Im Rahmen des ORAM-Projekts dürfen dort nun erstmals luftfahrtzertifizierte Bauteile in der polymerbasierten additiven Fertigung hergestellt werden. Zum Einsatz kommt dazu ein Freeformer 750-3X HT der ARBURG GmbH + Co KG, der für die Verarbeitung von Hochleistungs- und Hochtemperaturpolymeren ausgelegt wurde.

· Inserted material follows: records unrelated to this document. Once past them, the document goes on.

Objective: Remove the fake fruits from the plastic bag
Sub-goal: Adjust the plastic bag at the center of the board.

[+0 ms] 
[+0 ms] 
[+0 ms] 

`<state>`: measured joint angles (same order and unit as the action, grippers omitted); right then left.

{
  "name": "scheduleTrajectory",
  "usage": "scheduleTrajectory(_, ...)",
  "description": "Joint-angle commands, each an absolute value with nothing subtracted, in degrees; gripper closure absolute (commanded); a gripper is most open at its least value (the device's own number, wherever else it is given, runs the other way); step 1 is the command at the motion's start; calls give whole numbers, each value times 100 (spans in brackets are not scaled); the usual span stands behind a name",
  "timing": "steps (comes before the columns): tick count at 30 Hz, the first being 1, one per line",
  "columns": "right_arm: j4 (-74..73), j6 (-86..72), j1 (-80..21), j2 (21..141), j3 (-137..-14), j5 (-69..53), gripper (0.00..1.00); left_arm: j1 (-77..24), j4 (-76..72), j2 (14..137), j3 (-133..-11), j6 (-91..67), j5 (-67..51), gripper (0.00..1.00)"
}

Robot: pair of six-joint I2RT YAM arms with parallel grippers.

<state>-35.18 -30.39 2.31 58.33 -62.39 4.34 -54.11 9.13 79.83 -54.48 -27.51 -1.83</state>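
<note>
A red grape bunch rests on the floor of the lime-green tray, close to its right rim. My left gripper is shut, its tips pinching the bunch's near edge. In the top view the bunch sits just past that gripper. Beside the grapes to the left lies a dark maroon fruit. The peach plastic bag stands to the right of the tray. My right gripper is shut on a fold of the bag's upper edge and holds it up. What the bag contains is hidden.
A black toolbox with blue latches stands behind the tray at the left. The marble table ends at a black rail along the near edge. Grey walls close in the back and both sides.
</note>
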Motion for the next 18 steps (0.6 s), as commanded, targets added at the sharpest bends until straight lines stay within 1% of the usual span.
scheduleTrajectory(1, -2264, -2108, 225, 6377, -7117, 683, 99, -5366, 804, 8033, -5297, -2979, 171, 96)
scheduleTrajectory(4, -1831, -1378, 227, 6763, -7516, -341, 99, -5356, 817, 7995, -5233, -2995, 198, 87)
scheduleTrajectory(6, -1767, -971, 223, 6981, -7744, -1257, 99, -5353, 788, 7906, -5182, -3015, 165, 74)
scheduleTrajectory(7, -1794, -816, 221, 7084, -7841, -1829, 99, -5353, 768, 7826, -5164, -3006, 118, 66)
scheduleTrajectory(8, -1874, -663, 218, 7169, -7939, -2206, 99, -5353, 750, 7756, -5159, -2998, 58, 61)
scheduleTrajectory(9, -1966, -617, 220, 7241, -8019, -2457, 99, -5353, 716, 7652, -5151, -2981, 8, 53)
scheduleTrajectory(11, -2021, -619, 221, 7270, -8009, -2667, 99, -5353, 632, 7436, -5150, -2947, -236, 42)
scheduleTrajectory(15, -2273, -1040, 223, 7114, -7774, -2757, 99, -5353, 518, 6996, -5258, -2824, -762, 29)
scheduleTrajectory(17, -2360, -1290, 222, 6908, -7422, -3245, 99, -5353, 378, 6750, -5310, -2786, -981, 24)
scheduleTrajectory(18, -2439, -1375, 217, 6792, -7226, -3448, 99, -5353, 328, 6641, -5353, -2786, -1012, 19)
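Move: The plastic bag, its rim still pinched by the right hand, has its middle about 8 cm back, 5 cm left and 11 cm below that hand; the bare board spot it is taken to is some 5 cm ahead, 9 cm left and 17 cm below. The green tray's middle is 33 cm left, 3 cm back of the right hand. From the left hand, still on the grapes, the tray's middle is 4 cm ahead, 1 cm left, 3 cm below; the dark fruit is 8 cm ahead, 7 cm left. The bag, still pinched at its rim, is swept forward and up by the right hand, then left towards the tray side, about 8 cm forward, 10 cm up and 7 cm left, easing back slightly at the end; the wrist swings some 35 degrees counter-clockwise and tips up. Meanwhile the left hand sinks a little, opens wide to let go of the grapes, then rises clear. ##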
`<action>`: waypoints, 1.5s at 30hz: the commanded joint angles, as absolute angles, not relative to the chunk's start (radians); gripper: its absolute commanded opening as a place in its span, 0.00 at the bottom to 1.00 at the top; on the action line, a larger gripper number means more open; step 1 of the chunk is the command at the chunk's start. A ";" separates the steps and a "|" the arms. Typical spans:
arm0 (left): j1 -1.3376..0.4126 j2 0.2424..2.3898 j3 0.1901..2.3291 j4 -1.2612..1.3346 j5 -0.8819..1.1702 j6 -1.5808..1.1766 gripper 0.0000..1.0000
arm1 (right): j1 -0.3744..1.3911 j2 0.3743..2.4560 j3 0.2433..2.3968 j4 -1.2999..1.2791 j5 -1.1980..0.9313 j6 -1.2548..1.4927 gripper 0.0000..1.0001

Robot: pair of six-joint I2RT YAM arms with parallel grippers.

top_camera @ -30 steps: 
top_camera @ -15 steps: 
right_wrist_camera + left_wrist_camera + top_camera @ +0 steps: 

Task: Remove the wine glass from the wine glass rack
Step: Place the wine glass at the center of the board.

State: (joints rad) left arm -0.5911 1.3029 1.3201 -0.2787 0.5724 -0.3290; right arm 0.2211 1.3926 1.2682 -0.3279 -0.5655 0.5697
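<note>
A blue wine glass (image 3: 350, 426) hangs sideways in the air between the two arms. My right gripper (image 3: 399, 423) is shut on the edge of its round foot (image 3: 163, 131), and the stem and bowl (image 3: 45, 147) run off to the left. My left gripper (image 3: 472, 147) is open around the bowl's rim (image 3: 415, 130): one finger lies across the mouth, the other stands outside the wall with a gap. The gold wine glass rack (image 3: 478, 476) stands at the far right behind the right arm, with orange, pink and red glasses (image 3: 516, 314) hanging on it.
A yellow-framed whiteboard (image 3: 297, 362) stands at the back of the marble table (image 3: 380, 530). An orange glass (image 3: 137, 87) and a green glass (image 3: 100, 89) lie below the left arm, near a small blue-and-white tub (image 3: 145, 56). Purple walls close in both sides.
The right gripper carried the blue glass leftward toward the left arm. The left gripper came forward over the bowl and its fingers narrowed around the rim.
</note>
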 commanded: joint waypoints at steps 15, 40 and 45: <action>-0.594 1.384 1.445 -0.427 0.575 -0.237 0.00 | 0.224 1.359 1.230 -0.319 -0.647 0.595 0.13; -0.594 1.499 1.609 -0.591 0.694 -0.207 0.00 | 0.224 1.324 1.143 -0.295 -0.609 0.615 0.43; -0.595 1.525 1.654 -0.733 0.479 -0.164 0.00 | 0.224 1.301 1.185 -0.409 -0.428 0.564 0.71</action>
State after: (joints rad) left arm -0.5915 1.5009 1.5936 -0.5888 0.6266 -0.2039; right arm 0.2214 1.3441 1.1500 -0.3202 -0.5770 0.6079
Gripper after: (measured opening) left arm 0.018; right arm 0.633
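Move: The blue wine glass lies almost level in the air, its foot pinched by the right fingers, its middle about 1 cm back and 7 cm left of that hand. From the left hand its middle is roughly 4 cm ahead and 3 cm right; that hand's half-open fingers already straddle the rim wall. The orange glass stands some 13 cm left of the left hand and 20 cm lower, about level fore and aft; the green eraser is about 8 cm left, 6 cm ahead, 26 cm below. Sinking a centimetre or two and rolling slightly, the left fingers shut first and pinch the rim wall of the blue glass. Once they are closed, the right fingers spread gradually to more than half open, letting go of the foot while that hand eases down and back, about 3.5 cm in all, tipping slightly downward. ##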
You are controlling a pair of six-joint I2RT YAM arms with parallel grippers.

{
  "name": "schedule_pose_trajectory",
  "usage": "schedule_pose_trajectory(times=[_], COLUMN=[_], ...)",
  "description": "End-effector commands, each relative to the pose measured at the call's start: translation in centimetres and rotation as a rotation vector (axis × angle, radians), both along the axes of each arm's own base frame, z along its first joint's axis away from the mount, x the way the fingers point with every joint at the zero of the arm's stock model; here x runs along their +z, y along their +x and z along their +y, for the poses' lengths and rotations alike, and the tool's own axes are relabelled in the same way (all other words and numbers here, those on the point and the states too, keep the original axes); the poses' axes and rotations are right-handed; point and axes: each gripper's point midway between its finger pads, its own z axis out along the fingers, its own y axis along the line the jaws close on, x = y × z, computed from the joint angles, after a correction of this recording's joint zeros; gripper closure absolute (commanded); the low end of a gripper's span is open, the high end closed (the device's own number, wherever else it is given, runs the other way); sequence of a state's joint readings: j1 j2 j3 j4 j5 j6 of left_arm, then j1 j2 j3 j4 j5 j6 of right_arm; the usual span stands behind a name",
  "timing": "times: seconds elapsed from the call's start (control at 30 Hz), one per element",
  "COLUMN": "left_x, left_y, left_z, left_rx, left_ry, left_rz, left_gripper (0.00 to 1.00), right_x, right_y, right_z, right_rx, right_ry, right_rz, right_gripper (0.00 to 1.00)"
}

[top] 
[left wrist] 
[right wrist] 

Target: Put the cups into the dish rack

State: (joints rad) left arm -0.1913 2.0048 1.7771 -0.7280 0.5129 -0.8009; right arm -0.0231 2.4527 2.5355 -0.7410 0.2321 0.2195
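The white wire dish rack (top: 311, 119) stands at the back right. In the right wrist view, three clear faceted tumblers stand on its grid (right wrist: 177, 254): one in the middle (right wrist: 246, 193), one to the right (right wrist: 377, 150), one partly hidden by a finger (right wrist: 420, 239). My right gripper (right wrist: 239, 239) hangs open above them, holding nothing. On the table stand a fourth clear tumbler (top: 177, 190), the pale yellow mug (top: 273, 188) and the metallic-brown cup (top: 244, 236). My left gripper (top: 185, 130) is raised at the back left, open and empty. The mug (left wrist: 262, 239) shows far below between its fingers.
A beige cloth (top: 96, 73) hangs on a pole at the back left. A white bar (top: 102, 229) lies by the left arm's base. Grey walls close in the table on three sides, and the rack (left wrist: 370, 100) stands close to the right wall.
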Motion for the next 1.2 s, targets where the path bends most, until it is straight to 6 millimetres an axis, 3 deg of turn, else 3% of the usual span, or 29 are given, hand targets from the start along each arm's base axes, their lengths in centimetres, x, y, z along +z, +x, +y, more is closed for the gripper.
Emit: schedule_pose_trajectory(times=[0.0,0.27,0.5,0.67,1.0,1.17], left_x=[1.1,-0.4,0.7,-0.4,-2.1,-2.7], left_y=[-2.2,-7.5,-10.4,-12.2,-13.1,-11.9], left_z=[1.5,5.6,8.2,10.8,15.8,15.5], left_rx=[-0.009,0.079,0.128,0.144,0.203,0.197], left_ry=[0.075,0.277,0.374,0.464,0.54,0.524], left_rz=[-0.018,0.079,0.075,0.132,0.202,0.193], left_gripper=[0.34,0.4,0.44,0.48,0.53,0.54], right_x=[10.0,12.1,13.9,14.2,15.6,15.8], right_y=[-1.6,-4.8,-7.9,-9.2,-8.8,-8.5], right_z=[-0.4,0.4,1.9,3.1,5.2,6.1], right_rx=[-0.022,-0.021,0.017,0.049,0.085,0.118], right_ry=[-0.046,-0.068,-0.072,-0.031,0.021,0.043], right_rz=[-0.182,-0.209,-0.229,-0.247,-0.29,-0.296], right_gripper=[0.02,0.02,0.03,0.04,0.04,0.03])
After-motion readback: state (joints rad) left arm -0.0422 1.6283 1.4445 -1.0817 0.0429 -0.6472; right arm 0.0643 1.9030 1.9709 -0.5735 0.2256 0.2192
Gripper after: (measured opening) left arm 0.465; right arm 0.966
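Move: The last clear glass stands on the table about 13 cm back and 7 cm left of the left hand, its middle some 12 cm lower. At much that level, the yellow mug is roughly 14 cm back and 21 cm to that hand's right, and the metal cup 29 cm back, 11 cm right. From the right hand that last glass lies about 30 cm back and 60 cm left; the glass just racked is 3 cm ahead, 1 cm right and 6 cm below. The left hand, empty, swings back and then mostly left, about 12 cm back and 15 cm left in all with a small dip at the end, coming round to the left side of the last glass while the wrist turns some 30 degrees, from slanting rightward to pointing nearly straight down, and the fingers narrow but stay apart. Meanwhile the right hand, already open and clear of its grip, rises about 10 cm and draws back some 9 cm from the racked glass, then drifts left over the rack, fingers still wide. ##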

Der erreichte Zertifizierungserfolg ist das Ergebnis der engen Zusammenarbeit aller Projektpartner. Besonderer Dank gilt den beteiligten Teams der RWTH Aachen University, der Aviation AM Centre GmbH, der Safran Cabin Germany GmbH und der ARBURG GmbH + Co KG, deren Expertise und Engagement diesen Meilenstein ermöglicht haben. Mit der erfolgreichen P21G-Zulassung leistet ORAM einen wichtigen Beitrag zur Zertifizierbarkeit additiver Fertigung, zur Kreislaufwirtschaft von Hochleistungspolymeren und zu einer nachhaltigeren Luftfahrt.

ORAM ist ein im Rahmen des LuFo-Programms durch das Bundesministerium für Wirtschaft und Energie gefördertes Forschungsprojekt.